HOW TO COMPLETE THIS TASK: Only the text belongs in the answer: every line of the records below, transcribed exactly.

┌─ GIVEN RECORDS

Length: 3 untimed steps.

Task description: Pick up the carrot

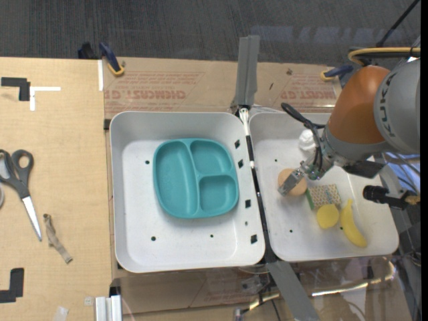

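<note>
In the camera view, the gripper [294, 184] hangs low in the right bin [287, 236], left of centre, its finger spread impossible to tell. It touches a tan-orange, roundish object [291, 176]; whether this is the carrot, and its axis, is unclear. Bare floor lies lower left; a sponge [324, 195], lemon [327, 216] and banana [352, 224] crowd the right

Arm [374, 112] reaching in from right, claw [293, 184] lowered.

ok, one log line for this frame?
task: pick carrot | gripper in right bin, at tan round item | grasp: unconfirmed | teal plate in left bin
</note>
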Tool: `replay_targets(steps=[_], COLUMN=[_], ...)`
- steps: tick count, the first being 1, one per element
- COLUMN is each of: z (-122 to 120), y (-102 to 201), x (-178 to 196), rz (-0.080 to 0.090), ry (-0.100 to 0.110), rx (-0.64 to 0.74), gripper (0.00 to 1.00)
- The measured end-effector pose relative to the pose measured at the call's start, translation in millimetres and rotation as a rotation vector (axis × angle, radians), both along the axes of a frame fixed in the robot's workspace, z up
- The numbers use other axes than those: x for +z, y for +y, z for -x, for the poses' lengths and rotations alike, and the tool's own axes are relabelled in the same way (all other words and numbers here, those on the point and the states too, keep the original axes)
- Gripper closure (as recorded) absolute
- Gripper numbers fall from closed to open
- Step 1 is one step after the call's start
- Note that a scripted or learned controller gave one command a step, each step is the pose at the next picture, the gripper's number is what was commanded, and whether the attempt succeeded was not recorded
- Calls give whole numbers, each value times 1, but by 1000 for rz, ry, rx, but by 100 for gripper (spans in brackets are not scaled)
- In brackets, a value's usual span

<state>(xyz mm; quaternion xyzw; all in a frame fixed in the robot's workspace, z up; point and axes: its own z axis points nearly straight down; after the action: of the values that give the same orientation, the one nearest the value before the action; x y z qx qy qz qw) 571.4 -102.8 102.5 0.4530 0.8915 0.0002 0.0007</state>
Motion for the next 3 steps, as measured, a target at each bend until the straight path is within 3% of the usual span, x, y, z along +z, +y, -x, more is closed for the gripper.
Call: replay_targets(steps=[1, 2, 3], z=[-2, 6, 42], y=[-1, 20, 17], x=[10, 89, 91], rz=[3, 2, 1], ry=[-3, -1, 2], rx=[2, -227, -562], gripper=[100, 100, 100])
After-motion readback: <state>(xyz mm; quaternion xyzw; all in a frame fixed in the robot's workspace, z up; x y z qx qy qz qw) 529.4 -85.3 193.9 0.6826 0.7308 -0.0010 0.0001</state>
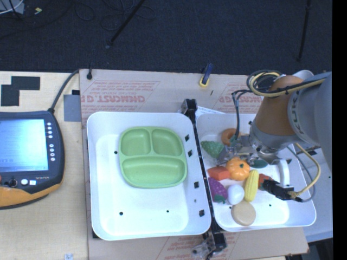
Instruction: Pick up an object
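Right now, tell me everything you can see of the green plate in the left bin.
The green plate is a pale green, rounded-rectangle tray that looks like matte plastic. Raised ridges split it into three compartments: two small ones along the far side and one wide one along the near side, all holding nothing. It lies flat and upright on the floor of the left bin, toward the bin's far right part, near the divider but apart from the walls. Nothing touches it except the bin floor.

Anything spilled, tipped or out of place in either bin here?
Nothing stands out. The green divided plate lies flat in the left bin. The toy foods, including the corn and the orange pumpkin, sit bunched inside the right bin, with none over its rim.
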`<state>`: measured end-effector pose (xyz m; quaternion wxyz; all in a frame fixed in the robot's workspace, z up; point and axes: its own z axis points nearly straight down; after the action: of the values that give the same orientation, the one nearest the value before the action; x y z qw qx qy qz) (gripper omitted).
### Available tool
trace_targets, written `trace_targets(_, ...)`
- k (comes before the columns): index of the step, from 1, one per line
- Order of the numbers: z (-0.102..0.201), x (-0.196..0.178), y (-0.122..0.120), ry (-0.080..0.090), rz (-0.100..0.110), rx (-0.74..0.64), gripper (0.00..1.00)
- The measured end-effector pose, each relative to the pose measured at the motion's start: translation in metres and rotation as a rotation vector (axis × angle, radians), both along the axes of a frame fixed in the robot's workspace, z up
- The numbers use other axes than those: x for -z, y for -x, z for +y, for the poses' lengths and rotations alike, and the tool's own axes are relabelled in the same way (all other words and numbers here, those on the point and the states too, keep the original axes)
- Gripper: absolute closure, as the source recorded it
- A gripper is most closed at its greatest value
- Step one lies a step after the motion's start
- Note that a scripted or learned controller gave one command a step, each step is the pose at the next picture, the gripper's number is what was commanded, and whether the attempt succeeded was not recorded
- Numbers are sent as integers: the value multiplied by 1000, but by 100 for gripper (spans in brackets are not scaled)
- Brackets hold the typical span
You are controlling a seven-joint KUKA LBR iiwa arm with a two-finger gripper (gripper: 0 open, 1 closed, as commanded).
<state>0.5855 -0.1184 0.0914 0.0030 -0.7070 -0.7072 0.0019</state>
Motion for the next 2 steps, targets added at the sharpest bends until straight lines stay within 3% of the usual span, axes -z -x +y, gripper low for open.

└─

TASK SOLUTION:
Length: 3 untimed steps.

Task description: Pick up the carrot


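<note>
In the camera view, the gripper [294, 184] hangs low in the right bin [287, 236], left of centre, its finger spread impossible to tell. It touches a tan-orange, roundish object [291, 176]; whether this is the carrot, and its axis, is unclear. Bare floor lies lower left; a sponge [324, 195], lemon [327, 216] and banana [352, 224] crowd the right

Arm [374, 112] reaching in from right, claw [293, 184] lowered.

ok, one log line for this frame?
task: pick carrot | gripper in right bin, at tan round item | grasp: unconfirmed | teal plate in left bin
</note>
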Tool: `replay_targets(steps=[_], COLUMN=[_], ...)`
- steps: tick count, the first being 1, one per element
- COLUMN is each of: z (-122 to 120), y (-102 to 201), x (-178 to 196), rz (-0.080 to 0.090), ry (-0.100 to 0.110), rx (-0.64 to 0.74), gripper (0.00 to 1.00)
- The measured end-effector pose relative to the pose measured at the call's start, translation in millimetres and rotation as a rotation vector (axis × angle, radians), both along the axes of a frame fixed in the robot's workspace, z up
- The numbers use other axes than those: x for +z, y for +y, z for -x, for the poses' lengths and rotations alike, and the tool's own axes are relabelled in the same way (all other words and numbers here, those on the point and the states too, keep the original axes)
- Gripper closure (as recorded) absolute
- Gripper numbers fall from closed to open
- Step 1 is one step after the call's start
- Note that a scripted or learned controller gave one command a step, each step is the pose at the next picture, the gripper's number is what was commanded, and whether the attempt succeeded was not recorded
- Calls give whole numbers, each value times 1, but by 1000 for rz, ry, rx, but by 100 for gripper (spans in brackets are not scaled)
- In brackets, a value's usual span

<state>(xyz mm; quaternion xyzw; all in a frame fixed in the robot's workspace, z up; point and axes: its own z axis points nearly straight down; after the action: of the values that give the same orientation, the one nearest the value before the action; x y z qx qy qz qw) 571.4 -102.8 102.5 0.4530 0.8915 0.0002 0.0007</state>
Motion for the next 3 steps, as measured, a target at each bend until the straight path is within 3% of the usual span, x, y, z along +z, +y, -x, more is closed for the gripper.
Call: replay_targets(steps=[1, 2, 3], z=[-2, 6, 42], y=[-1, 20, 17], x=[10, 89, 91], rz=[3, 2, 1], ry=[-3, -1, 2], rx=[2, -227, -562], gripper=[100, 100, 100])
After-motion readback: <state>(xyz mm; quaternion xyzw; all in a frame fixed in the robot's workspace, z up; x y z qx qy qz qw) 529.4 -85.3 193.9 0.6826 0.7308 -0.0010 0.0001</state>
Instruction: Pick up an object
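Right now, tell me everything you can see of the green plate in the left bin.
The green plate is a pale green, rounded-rectangle tray that looks like matte plastic. Raised ridges split it into three compartments: two small ones along the far side and one wide one along the near side, all holding nothing. It lies flat and upright on the floor of the left bin, toward the bin's far right part, near the divider but apart from the walls. Nothing touches it except the bin floor.

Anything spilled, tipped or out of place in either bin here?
Nothing stands out. The green divided plate lies flat in the left bin. The toy foods, including the corn and the orange pumpkin, sit bunched inside the right bin, with none over its rim.
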`<state>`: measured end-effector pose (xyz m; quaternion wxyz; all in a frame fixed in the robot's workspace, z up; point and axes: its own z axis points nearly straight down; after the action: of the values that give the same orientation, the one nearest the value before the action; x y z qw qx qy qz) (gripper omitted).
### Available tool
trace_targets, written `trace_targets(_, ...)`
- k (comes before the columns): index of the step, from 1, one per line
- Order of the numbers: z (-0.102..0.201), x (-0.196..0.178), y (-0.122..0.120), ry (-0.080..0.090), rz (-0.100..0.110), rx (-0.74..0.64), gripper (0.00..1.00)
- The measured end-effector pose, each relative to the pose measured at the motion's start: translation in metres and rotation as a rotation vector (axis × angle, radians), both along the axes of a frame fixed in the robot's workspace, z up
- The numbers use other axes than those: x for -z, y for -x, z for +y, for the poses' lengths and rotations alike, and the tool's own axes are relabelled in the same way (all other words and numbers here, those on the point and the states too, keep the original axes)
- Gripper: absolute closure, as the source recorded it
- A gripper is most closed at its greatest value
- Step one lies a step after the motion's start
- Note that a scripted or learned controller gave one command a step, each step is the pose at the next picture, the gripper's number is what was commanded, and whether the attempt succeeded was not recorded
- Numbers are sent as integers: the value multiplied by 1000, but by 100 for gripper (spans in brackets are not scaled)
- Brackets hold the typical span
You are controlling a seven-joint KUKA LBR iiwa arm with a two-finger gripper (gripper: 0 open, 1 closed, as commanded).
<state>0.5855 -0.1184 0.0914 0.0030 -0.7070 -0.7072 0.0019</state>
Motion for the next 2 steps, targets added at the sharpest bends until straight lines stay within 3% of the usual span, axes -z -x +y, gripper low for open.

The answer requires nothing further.